The decision by the South Korean state-run utility is a blow to Toshiba’s efforts to find a buyer for its troubled US nuclear subsidiary as the Japanese conglomerate grapples with the worst financial crisis in its history.
Cho Hwan-eik, Kepco’s president, told reporters on Wednesday: “We have no plan to acquire Toshiba’s stake [in Westinghouse] . . . there is no role for us there”.
Kepco had been seen by industry experts as the only potential acquirer of Westinghouse that would be acceptable from a national security perspective. Analysts note that prospective suitors from China and Russia risk being blocked by the US and the UK, while other possible bidders including Mitsubishi Heavy Industries and Hitachi have already ruled themselves out.
However, Mr Cho said that Kepco would be keen to take Toshiba’s 60 per cent stake in NuGen, pending more clarity on the sale conditions.
We have no plan to acquire Toshiba’s stake . . . there is no role for us there
“The basic sales structure has not been set yet although intense negotiations are going on between the UK and Japan. We will be the first to jump into the race once the sales conditions including debt and equity are decided,” he said.
Kepco has been in talks for months about investing in NuGen, according to people involved in the process, with Toshiba looking to scale back as part of its restructuring.
The South Korean company is keen to enter the UK nuclear market as part of a goal to become the world’s third-largest exporter of nuclear reactors by 2030.
It landed a breakthrough $20bn deal in 2009 to supply the United Arab Emirates with four reactors, but has failed to win a single commercial contract since, despite its reputation for cost competitiveness and reliability. Kepco now is eyeing potential nuclear deals in South Africa and Saudi Arabia, in addition to the UK project, aiming to sell six more reactors by 2020.
Many experts had thought Kepco would be interested in taking over Westinghouse, as a means to accelerating its expansion in the global nuclear market. Kepco previously has said it would review the possibility if it were approached by Toshiba.
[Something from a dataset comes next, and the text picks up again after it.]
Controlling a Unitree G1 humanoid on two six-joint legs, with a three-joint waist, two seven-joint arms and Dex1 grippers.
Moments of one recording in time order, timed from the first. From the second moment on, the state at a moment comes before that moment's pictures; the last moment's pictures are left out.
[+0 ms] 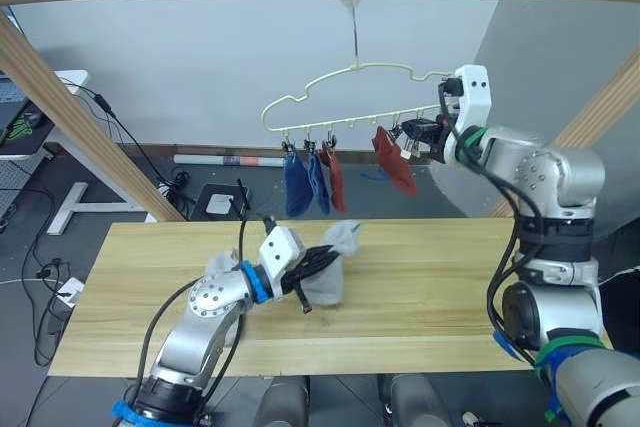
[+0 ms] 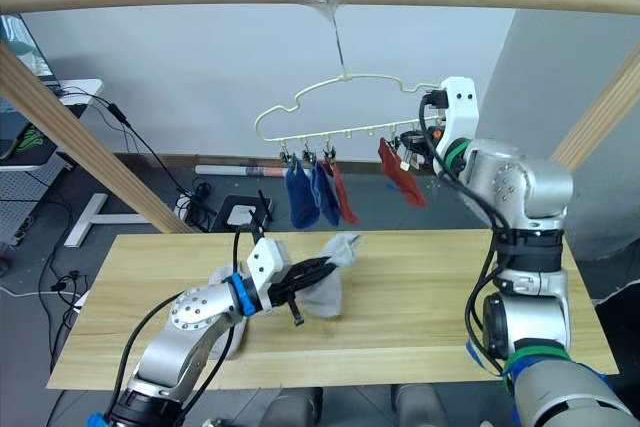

Some analysts said the downturn in the nuclear sector — and mounting uncertainty over the true scale of the difficulties facing Westinghouse, following last month’s disclosure of a $6.3bn writedown — may have dimmed the appeal for Kepco of Toshiba’s US subsidiary.
“Global interest in building new reactors is decreasing, especially in advanced countries, and we don’t know how much further losses Westinghouse would incur,” said Suh Kyun-ryul, professor of atomic engineering at Seoul National University.
“Korea is hungry for more overseas work but it already has its own competitive technology. There are few incentives for Kepco to buy Westinghouse, given the huge financial risks involved.”